C’est ce que m’a dit ce matin une des trois super AESH qui travaille avec moi. Cette phrase m’a fait réfléchir.
L’aménagement d’une salle de classe n’est pas cruciale, de même que ne l’est son équipement. Mais ça aide. J’avais déjà une salle très « marquée » lorsque j’enseignais les maths (en voici des souvenirs, ici et là), et l’aménagement du dispositif ULIS que je coordonne est sans doute encore plus pensé.
Lorsque j’enseignais les maths, je voulais donner aux élèves un sentiment de sécurité, développer leur curiosité en provoquant de l’étonnement, et puis donner à voir la culture mathématique sous toutes ses formes, en lien avec d’autres champs de culture et l’environnement des jeunes. Aujourd’hui que je suis coordinatrice ULIS, j’ai d’autres besoins dans l’ « expression de la classe » :
- Accueillir : les élèves doivent se sentir les bienvenus, avec un sentiment d’appartenance qui permet le vivre ensemble, la confiance, mais ne se substitue pas au sentiment d’appartenance de la classe de référence. Alors la porte est toujours grande ouverte, et un « bonjouuuuur » souriant est toujours le point de départ de la journée. D’ailleurs, j’accueille aussi, de façon ponctuelle, des élèves dit « de l’ordinaire », ce qui favorise la vision accueillante du lieu, par tous et toutes.




- Être confortable : les élèves qui transitent ici, qu’ils soient porteurs d’une notification ULIS ou pas, sont des élèves vulnérables : à besoins éducatifs particuliers, en demande d’un repli par rapport à la foule des élèves ou au bruit de la cour, en difficulté dans un domaine ou un autre, ponctuellement ou de façon pérenne. Ces élèves se fatiguent encore plus que la majorité de leurs camarades. Alors le dispositif leur offre un supplément de confort.





- Respirer : j’avais au départ choisi ce dispositif ULIS parce que les collègues m’avaient paru extra (ce qui s’est confirmé), et que je voulais pouvoir travailler en équipe. Mais un argument secondaire a été que ce dispositif compte deux salles, et donne sur de la forêt. Quand je l’ai visité, lumineux, aéré, avec cette verdure, j’ai eu le coup de coeur.

- Susciter et soutenir l’effort : se sentir bien est un préalable, mais voilà : nous sommes là pour bosser. Alors tout est là, sous la main ou sous les yeux, pour s’y mettre et ne pas lâcher. Les outils d’évaluation sont à disposition pour savoir comment on évolue, les feedbacks sont formalisés sous forme de routines, les affichages et les matériels pédagogiques sont en libre accès.








- Valoriser : les réalisations d’élèves, les progrès, les initiatives et les projets sont mis en lumière.

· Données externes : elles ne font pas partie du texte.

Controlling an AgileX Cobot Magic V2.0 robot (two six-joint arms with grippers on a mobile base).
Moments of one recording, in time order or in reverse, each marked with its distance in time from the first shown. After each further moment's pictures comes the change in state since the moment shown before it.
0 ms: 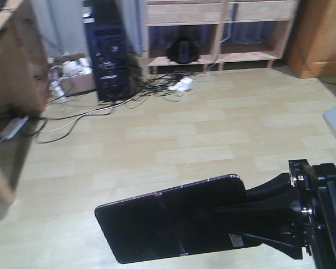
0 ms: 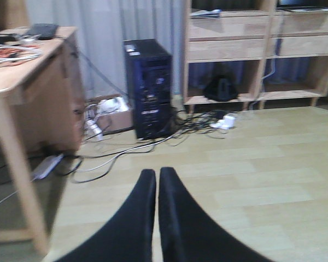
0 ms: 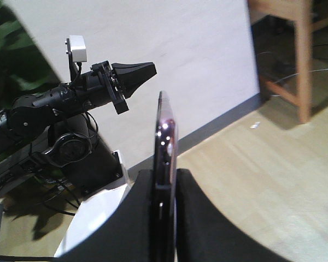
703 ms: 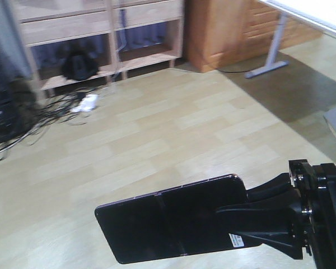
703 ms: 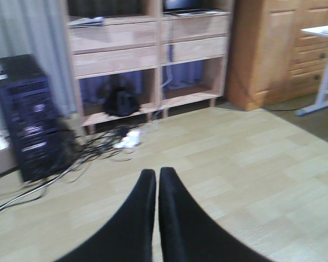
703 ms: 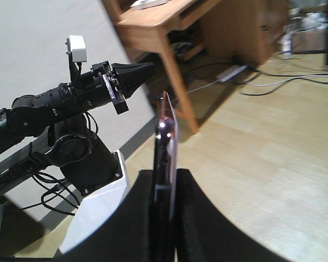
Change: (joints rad) left arm 0.000 0.000 0.000 0.000 0.000 0.000; right arm 0.000 0.000 0.000 0.000 0.000 0.000
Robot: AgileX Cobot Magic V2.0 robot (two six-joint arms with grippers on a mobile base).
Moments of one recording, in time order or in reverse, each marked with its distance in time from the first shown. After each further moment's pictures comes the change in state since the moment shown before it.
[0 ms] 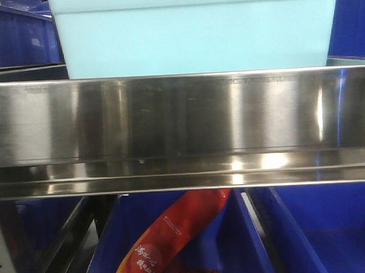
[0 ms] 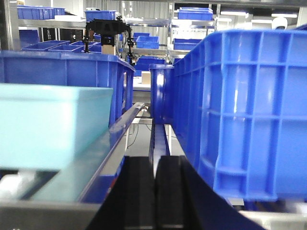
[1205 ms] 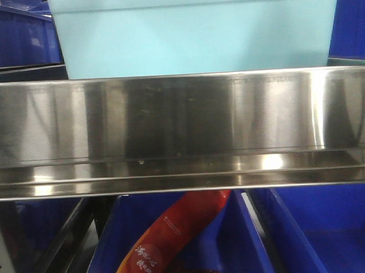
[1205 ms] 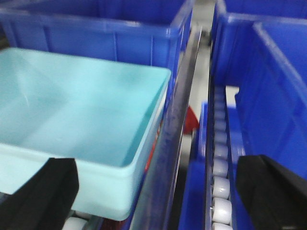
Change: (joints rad) left arm -0.615 1.254 -1.194 0.041 0.590 -0.067; right arm 0.189 0.937 -0.934 0.012 0.525 0.003
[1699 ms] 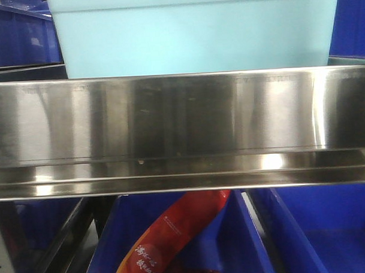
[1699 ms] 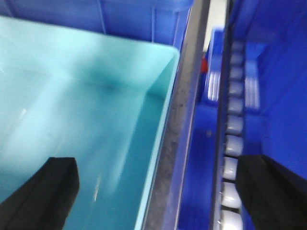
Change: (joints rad) left arm 0.205 0.457 -0.584 0.039 0.548 -0.131; right arm 0.000 0.604 -0.727 0.013 0.519 0.000
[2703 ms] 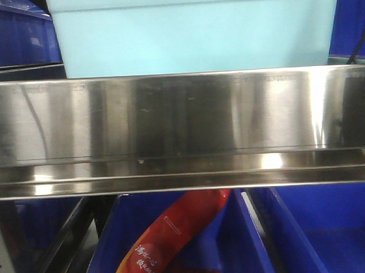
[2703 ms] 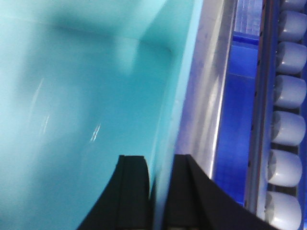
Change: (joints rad) left arm 0.051 0.155 -0.007 -0.003 0.038 -0.020; right arm 0.002 0.274 -0.033 0.009 0.010 0.016
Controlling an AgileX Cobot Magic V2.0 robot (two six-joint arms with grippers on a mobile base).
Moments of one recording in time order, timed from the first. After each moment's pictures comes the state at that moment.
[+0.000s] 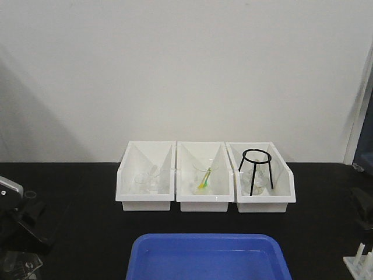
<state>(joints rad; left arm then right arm) -0.12 1.40 -0.67 -0.01 -0.36 0.31 0.00 0.96 -0.62 -0.02 -0.09 -0.06</state>
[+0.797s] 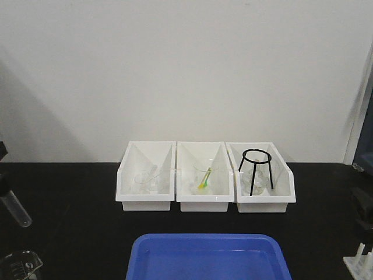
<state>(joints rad) -0.12 1.06 -0.67 -0.01 -0.36 -0.25 0.00 0.96 -0.62 -0.02 -0.09 -0.06</state>
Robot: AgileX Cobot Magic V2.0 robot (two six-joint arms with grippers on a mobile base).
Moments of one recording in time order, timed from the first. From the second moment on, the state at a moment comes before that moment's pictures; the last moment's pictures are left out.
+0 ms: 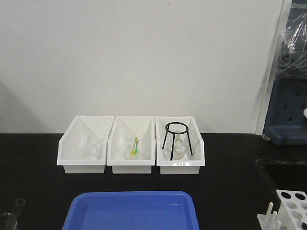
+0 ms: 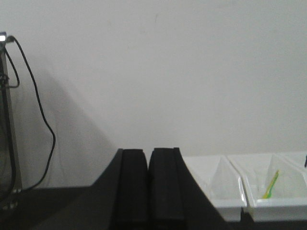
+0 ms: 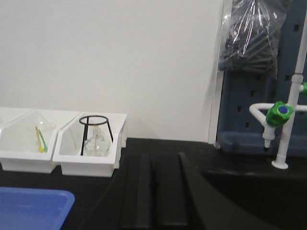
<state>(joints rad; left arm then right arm) 0.05 0.14 -0.24 0.21 -0.02 -0.15 0.02 0.28 -0.28 -0.04 0.05 -0.03</state>
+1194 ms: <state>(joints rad) -0.05 1.08 -0.24 0.38 -0.41 -0.02 0.02 0.42 -0.28 -0.04 0.03 -0.03</state>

- Se projeter : il y a un « après le collège », et il arrive plus rapidement que ce que croient les jeunes qui y entrent. Alors la projection dans l’avenir, les projets d’orientation, la visite des anciens élèves pour raconter leur actualité tient un rôle important dans ce qui est donné à voir.

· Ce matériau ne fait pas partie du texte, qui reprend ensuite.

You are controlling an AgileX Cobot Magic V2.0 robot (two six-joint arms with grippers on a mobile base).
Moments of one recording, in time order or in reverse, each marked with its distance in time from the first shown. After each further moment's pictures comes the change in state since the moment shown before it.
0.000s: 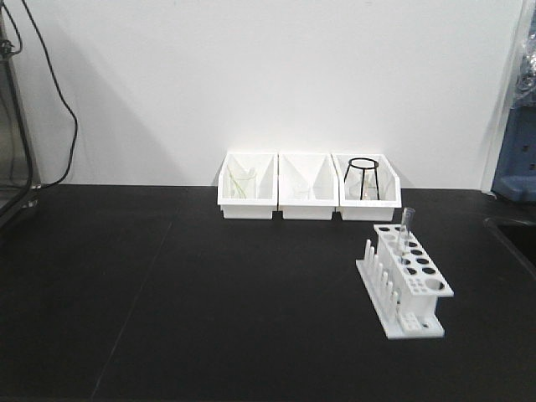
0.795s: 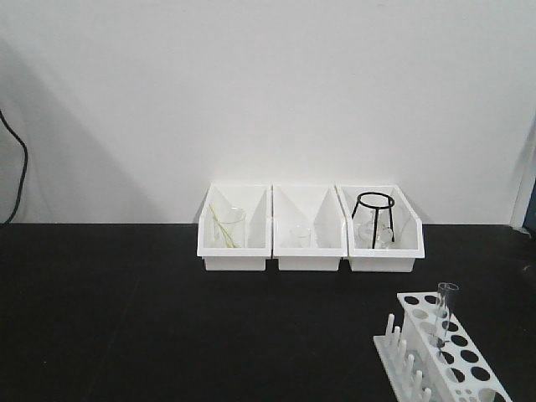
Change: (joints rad) left arm 0.000 0.000 0.000 0.000 0.000 0.000; right arm 0.000 0.000 0.000 0.000 0.003 0.000
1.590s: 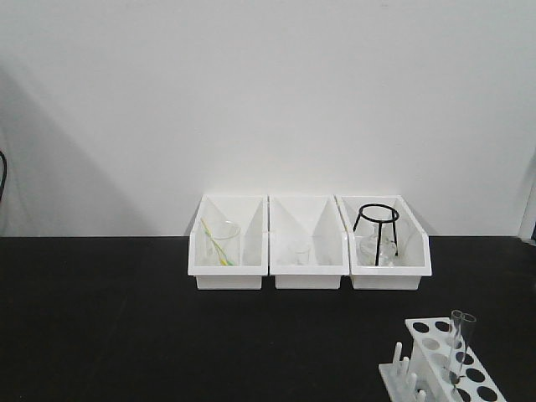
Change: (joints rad) left arm 0.000 0.000 0.000 0.000 0.000 0.000; right arm 0.000 0.000 0.000 0.000 0.001 0.000
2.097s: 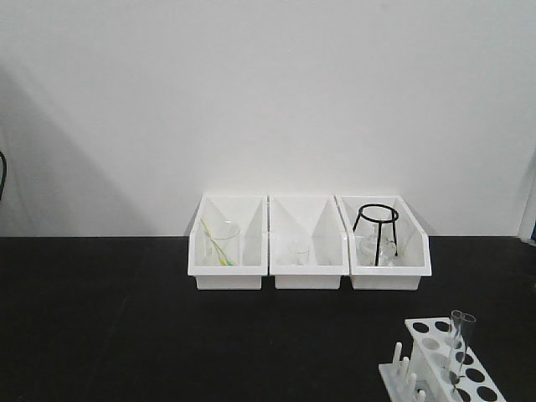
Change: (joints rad) left arm 0.000 0.000 0.000 0.000 0.000 0.000; right arm 0.000 0.000 0.000 0.000 -0.248 0.000
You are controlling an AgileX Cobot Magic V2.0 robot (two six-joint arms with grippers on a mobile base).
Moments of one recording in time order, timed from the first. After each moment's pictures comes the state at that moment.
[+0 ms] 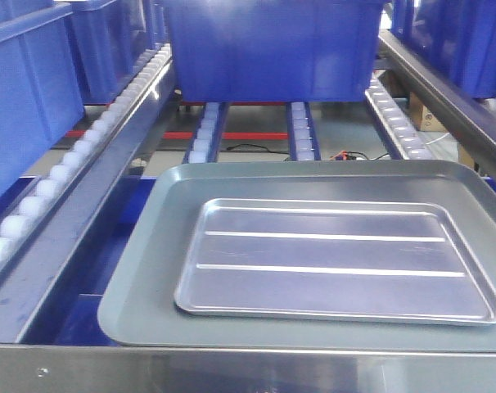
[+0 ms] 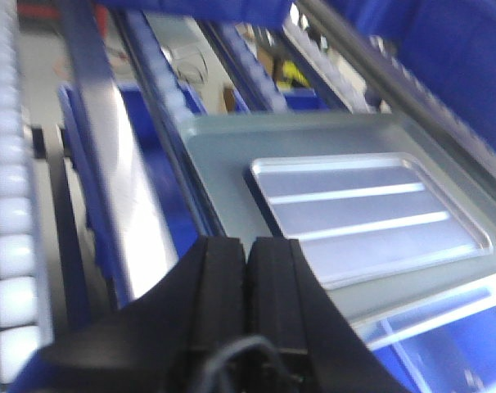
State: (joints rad) left arm -0.63 0.19 -0.08 0.12 0.10 -0.31; right arm 0.45 0.22 -0.39 -0.28 0.59 0.42
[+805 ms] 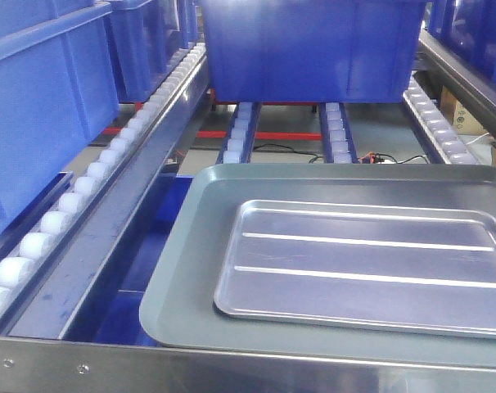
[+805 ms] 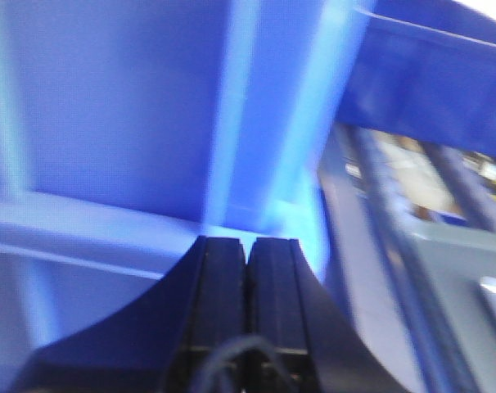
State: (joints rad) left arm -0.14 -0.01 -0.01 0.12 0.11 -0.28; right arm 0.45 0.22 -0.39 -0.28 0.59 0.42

- Poser un cadre : qui dit collégiens dit « tester les limites ». Alors on pose aussi un cadre, de façon explicite.




- Assumer la fantaisie : alors là c’est tout personnel, mais sans fantaisie je me fanerais. Alors il y en a, tout partout. En particulier il y a des traces des gens que j’aime, ce qui est très important pour moi.

Aujourd’hui, nous avons fini de ranger tout tout tout, dans le dispositif. Nous avons encore plus travaillé l’ergonomie, l’accessibilité, le côté pratique et net : rien ne traîne. Nous allons pouvoir, l’année prochaine, repartir en fanfare. Les trieurs et les tiroirs des élèves sont prêts, j’ai prévu mes premières séances… Mais avant cela, nous allons bientôt goûter un repos vraiment bien mérité.